# Q: Is it OK to use a 36w ballast on a 10w bulb??



## Jomeza (Jan 5, 2009)

My 10w ballast died a couple of weeks ago. The problem is it's discontinued and no longer in production/available.

The specs for this ballast are as follows:
10w 120v 60Hz 0.23A 

I have a Pony 36 watt ballast as spare and i wonder if i can use it to power up that 10w bulb without affect it??

I've read opposite opinions about this. some say the Ballast will force the bulb and eventually the bulb will last a little only.

Others say the bulb will be just fine and the ballast will provide only what the bulb needs.


Any help will be very appreciated by my fish!
Tnx.
-George


----------



## AquariumTech (Oct 12, 2010)

As long as its the right type of ballast for the bulb type, it should work. If the bulb had been higher wattage I dont think it would work. 

The point of a ballast is to start/regulate the power going to the bulb, so since its smaller amount of power needed, it should work, givin that its for the right type of bulb.


----------



## Jomeza (Jan 5, 2009)

oh.. i see. Hum.. how to know what type of bulb i have?? It looks real simple and ordinary small 10 watt tube bulb. I was thinking of buying this ballast:

http://www.amazon.com/gp/product/B001P23IT2/ref=noref?ie=UTF8&s=hi&psc=1


----------



## AquariumTech (Oct 12, 2010)

Well do you have a picture? Do you know the length? Width? Pin arrangement? 
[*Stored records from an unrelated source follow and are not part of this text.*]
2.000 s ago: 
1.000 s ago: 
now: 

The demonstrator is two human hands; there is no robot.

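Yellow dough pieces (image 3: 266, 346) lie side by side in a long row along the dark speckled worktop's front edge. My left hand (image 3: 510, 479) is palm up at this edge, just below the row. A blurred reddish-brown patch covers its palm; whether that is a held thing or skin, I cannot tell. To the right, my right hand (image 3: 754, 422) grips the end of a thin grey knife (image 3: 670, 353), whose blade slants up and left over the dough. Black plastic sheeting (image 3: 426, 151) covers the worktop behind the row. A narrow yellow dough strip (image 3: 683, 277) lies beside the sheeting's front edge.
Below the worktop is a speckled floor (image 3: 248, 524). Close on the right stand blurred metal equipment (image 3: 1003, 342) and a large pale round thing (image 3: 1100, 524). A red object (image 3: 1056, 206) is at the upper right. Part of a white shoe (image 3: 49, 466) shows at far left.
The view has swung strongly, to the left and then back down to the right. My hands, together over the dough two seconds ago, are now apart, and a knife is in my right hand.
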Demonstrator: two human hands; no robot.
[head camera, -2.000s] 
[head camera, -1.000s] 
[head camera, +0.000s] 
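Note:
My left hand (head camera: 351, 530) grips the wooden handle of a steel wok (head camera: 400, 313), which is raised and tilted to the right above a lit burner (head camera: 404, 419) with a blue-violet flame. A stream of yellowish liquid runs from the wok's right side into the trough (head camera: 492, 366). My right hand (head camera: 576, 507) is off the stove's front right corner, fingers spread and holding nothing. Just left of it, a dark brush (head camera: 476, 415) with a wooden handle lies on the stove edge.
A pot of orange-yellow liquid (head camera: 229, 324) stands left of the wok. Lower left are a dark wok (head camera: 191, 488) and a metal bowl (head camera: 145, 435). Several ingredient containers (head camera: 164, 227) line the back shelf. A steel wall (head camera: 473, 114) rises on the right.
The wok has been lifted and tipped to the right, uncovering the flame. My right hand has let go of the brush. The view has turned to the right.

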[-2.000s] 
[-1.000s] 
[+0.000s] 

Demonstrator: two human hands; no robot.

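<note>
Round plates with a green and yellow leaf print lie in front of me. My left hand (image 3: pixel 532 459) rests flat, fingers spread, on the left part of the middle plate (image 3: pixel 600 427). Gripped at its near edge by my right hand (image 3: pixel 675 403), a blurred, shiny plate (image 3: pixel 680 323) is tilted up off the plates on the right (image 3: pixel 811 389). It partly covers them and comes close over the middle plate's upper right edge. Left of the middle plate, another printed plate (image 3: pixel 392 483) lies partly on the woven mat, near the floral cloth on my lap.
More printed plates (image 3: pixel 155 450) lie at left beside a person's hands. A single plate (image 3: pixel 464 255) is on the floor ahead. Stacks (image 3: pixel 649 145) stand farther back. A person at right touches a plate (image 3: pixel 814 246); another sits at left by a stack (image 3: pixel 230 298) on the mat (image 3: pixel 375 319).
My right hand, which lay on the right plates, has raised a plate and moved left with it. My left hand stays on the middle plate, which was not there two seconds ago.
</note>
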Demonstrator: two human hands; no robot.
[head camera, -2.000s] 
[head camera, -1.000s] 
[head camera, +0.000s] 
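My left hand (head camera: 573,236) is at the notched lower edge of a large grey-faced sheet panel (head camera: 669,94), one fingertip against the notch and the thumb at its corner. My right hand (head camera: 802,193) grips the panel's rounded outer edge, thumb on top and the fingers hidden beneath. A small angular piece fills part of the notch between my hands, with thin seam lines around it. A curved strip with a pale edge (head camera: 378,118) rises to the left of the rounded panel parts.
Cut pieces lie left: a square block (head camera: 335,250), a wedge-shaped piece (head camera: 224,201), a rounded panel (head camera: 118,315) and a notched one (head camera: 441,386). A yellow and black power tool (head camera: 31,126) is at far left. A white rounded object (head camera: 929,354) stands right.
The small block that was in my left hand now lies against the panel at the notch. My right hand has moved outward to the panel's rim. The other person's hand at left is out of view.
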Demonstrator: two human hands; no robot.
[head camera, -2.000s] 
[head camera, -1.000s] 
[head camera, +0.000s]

By the way im not a ballast expert, but that is a electronic ballast right? If its an old magnetic one theres a chance it could over load the bulb. How expensive could it be for another bulb though thats only 10W? Just try it if you have it laying around and if it was meant for a spare.


----------



## Jomeza (Jan 5, 2009)

I spent a couple of hours reading and learning about ballasts and bulb types. The bulb is a T5 and the ballast i already found the right replacement for my bulb at amazon.com.

Thanks for the replys and will get back with the final result when it arrives at the mail.
Tnx again.


----------